Ultra-flexible neural electrodes have been created that can more precisely measure brain activity without causing tissue scarring. Avoiding scarring allows electrodes to record neuron firing more accurately over longer periods of time, which will be useful for patients with chronic neurological conditions. By inserting these electrodes into a rat’s brain researchers were able to determine which neuron fired when a specific whisker twitched and results remained remarkably consistent over long periods of time.

Interfacing the brain with electronics is vital for doctors and researchers, enabling deep brain stimulation to treat Parkinson’s disease or monitor the activity of motor neurons for control of prostheses. However, conventional brain probes made from either metal or silicon materials are much stiffer than brain tissue. As the brain shifts during day-to-day movement, the probes can move within it, which can prevent the sensors from continuously sampling the same part of the brain. It can also lead to scarring. Other groups are also working on this problem and earlier this year scientists created injectable electronics that unfold within the brain.

Nanoscientist Charles Lieber and colleagues at Harvard University have fabricated a new type of electrode containing metal interconnects encased within a mesh of SU-8 – a photosensitive epoxy. They used conventional planar lithography, but they engineered positive strain into the polymer so that, when detached from the silicon wafer by etching away a sacrificial nickel layer, the electrodes curled up into tight cylinders with the sensors on the outside. The researchers froze these with liquid nitrogen to create needles rigid enough to penetrate brain tissue. When they melted inside the brain, they left sensor arrays up to seven orders of magnitude less stiff than conventional probes.

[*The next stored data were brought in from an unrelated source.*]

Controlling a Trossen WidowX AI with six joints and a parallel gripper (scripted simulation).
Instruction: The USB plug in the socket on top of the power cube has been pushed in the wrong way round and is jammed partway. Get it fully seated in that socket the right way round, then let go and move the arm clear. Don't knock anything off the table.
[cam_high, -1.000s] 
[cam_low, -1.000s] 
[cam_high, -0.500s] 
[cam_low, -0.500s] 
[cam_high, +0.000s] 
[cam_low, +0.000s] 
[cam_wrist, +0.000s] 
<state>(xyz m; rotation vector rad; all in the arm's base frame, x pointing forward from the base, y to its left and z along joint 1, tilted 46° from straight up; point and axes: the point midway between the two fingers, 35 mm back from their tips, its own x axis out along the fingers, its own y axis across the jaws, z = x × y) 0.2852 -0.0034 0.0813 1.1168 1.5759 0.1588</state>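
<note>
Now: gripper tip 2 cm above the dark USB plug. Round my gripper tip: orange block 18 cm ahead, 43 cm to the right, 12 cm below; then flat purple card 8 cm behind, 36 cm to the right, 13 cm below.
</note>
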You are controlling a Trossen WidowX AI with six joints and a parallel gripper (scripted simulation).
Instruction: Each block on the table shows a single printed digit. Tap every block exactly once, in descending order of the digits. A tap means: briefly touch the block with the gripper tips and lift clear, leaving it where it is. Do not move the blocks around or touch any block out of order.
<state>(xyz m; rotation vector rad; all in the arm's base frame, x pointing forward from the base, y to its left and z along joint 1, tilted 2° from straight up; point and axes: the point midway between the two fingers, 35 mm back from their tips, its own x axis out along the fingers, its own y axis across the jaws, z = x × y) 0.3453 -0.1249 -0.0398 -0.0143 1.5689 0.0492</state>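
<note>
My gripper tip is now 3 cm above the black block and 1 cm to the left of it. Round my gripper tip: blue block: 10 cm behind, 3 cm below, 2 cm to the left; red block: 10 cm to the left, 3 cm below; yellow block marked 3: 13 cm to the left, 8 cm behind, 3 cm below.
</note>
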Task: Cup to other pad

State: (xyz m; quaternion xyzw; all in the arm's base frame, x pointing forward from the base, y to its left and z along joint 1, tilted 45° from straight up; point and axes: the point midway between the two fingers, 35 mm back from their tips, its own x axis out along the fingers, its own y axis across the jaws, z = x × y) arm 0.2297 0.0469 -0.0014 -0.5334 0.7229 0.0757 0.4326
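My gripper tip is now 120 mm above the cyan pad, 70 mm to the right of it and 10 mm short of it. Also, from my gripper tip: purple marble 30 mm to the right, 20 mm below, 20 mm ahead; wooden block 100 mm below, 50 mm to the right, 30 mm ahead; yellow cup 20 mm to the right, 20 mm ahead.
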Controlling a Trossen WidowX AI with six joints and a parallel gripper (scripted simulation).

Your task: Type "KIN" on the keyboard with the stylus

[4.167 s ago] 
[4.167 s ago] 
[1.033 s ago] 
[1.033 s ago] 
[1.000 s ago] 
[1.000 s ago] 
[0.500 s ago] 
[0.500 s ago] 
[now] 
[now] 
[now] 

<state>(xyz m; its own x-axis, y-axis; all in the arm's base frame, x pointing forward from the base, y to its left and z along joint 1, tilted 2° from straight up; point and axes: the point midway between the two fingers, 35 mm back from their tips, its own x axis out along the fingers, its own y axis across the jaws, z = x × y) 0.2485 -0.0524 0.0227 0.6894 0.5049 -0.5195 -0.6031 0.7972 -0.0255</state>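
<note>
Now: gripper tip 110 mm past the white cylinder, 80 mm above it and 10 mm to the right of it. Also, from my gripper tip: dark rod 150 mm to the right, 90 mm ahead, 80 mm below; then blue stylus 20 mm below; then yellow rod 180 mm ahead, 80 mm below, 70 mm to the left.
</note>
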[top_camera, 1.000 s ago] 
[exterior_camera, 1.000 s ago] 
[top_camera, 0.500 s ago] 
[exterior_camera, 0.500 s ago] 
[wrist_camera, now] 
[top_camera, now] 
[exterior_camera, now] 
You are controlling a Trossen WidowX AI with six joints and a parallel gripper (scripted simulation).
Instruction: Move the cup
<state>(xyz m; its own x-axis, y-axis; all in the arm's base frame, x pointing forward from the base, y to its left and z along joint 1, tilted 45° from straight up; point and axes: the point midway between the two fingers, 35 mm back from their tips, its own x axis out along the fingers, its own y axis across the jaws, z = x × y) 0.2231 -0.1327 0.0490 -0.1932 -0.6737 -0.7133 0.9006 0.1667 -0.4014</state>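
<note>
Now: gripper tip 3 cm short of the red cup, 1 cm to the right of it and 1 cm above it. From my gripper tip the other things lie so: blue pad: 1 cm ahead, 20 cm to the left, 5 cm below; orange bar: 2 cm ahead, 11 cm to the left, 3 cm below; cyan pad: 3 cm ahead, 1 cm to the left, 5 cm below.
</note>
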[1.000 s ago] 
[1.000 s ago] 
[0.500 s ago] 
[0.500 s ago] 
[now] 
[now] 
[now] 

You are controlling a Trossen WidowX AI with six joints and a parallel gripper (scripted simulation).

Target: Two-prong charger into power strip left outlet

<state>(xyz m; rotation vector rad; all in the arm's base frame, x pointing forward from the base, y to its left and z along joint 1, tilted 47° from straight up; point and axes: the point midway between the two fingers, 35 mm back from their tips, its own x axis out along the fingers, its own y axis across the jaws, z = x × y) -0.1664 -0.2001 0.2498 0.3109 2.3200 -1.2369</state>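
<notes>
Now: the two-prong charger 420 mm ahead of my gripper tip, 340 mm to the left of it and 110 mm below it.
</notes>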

Immediately after insertion into the barrel cortex of an anaesthetised rat’s brain, which senses movements of the whiskers, the researchers tweaked a single whisker. Using their sensors, they could pin down the precise region of the cortex connected to that whisker. 

They left the probes in place for five weeks, and found that, at the end of this period, the probes had become well integrated, with neurons even growing inside their hollow cores. Lieber says that, in unpublished further work, the team has found that sensors pick up a consistent signal from the same neuron over long periods, showing that scar tissue does not form around the probes and interfere with the neurons.

‘This is a wonderful report,’ says neurotechnologist Leigh Hochberg of Massachusetts General Hospital and Brown University in Rhode Island, US. ‘These electrodes will likely become useful quickly, helping to better elucidate the neurophysiology of learning, memory, movement and how we perceive the world around us.’ Neuroscientist György Buzsáki of New York University, US, also praises the work, but he cautions that, in the current setup, most of the 13 sensors yielded no useful signal as they were not close enough to a neuron, so very few neurons were actually monitored.